Toyoshima Katsuaki, Momma Kazuo, Ishii Tetsuko, Nakanishi Toshio
Division of Pediatric Cardiology, Tokyo Women's Medical University, Tokyo, Japan.
Division of Neonatology, Kanagawa Children's Medical Center, Yokohama, Japan.
Pediatr Int. 2017 Dec;59(12):1246-1251. doi: 10.1111/ped.13424.
Diazoxide, an ATP-sensitive potassium channel opener, is the main therapeutic agent for treating hyperinsulinemic hypoglycemia. The aim of this study was to determine the in vivo ductus arteriosus (DA)-dilating effects of diazoxide in fetal and neonatal rats.
Near-term rat pups delivered via cesarean section were housed at 33°C. After rapid whole-body freezing, the ductus arteriosus (DA) diameter was measured using a microscope and a micrometer. Full-term pregnant rats (gestational day 21) were injected i.p. with diazoxide (10 and 100 mg/kg) 4 h before delivery, and the neonatal DA diameter was measured at 0, 30, or 60 min after birth. The newborn rats were also injected i.p. with diazoxide (10 and 100 mg/kg) at birth or 60 min after birth. DA was measured at 0, 30, or 60 min after injection. In the fetal investigation, the effect of diazoxide was studied via simultaneous application of indomethacin (10 mg/kg) and L-nitroarginine methyl ester (L-NAME) on gestational days 21 and 19.

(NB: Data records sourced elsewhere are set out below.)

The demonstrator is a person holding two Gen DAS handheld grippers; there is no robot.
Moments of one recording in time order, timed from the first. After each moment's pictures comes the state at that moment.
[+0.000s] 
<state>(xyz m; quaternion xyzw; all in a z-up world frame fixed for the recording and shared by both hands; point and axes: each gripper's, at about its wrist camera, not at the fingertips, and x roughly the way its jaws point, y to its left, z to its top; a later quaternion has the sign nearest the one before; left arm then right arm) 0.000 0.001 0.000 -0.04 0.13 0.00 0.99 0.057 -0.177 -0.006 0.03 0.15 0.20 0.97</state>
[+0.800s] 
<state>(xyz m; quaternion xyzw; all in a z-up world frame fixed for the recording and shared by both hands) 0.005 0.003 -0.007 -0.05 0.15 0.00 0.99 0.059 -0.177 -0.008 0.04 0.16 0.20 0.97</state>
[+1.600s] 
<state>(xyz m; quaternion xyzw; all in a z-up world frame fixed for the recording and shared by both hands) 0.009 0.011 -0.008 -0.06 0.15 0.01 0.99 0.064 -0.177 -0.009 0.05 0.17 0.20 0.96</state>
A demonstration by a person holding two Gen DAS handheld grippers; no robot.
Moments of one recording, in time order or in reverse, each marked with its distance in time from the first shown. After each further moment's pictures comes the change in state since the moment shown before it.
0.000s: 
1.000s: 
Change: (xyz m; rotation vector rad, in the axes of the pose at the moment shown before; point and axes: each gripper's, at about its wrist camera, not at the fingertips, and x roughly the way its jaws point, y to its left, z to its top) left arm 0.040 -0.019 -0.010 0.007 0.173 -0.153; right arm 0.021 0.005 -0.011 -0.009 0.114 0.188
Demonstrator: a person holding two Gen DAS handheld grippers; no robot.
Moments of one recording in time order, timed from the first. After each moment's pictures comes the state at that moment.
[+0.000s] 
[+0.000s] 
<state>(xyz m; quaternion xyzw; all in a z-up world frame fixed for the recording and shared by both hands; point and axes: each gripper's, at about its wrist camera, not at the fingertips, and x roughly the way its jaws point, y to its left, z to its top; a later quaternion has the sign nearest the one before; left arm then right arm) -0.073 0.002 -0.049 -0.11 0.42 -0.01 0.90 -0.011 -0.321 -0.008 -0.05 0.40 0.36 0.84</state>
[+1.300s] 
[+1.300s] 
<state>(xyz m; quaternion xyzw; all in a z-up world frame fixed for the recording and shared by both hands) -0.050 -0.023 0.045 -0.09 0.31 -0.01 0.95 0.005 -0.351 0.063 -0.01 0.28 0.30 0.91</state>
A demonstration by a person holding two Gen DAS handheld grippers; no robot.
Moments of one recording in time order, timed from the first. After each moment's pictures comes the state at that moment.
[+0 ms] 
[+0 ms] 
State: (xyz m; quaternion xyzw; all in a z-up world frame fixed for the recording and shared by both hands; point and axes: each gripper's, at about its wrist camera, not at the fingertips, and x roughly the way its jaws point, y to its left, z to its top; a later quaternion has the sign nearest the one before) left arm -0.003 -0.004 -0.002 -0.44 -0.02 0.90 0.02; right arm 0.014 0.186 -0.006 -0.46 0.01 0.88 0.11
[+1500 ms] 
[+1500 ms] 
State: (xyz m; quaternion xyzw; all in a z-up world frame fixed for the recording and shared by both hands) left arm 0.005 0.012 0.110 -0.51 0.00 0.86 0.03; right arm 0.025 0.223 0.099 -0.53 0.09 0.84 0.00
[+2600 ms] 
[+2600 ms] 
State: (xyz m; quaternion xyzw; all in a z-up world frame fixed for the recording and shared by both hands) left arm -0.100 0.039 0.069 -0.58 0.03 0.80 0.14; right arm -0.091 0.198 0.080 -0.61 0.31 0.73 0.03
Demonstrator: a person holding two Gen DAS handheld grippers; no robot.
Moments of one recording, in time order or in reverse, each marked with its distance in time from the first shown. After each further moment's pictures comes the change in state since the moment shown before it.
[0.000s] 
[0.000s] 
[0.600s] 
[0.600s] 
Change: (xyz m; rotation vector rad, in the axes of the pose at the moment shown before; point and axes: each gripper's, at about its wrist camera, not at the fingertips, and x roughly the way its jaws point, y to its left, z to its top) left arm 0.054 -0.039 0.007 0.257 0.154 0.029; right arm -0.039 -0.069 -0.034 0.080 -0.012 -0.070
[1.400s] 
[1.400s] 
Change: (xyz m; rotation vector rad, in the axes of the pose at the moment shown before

The control rats had rapid postnatal DA constriction (diameter, 0.80 and 0.08 mm at 0 and 60 min after birth, respectively). Diazoxide had a dose-dependent inhibitory effect on postnatal DA constriction. Prenatal diazoxide (10 mg/kg) inhibited postnatal DA closure (0.20 mm at 60 min after birth). The diazoxide injection (10 mg) at birth inhibited postnatal DA closure (0.14 mm at 60 min after birth). Diazoxide injection in 60-min-old rats dilated the constricted DA at 60 min (0.10 mm vs. 0.02 mm in the controls). In the fetal investigation, diazoxide inhibited the fetal DA constrictive effect of indomethacin and L-NAME.
Diazoxide attenuates postnatal DA constriction and dilates a closing DA in fetal and neonatal rats.
二氮嗪是一种ATP敏感性钾通道开放剂,是治疗高胰岛素血症性低血糖的主要治疗药物。本研究的目的是确定二氮嗪对胎鼠和新生大鼠动脉导管(DA)的体内扩张作用。
通过剖宫产分娩的近足月幼鼠饲养在33°C环境中。快速全身冷冻后,使用显微镜和测微计测量动脉导管(DA)直径。足月妊娠大鼠(妊娠第21天)在分娩前4小时腹腔注射二氮嗪(10和100mg/kg),并在出生后0、30或60分钟测量新生大鼠的DA直径。新生大鼠在出生时或出生后60分钟也腹腔注射二氮嗪(10和100mg/kg)。在注射后0、30或60分钟测量DA。在胎儿研究中,在妊娠第21天和第19天同时应用吲哚美辛(10mg/kg)和L-精氨酸甲酯(L-NAME)研究二氮嗪的作用。
对照大鼠出生后DA迅速收缩(出生后0和60分钟时直径分别为0.80和0.08mm)。二氮嗪对出生后DA收缩有剂量依赖性抑制作用。产前二氮嗪(10mg/kg)抑制出生后DA关闭(出生后60分钟时为0.20mm)。出生时注射二氮嗪(10mg)抑制出生后DA关闭(出生后60分钟时为0.14mm)。对60日龄大鼠注射二氮嗪可使60分钟时收缩的DA扩张(0.10mm vs. 对照组的0.02mm)。在胎儿研究中,二氮嗪抑制吲哚美辛和L-NAME对胎儿DA的收缩作用。
二氮嗪可减轻出生后DA收缩,并使胎鼠和新生大鼠正在关闭的DA扩张。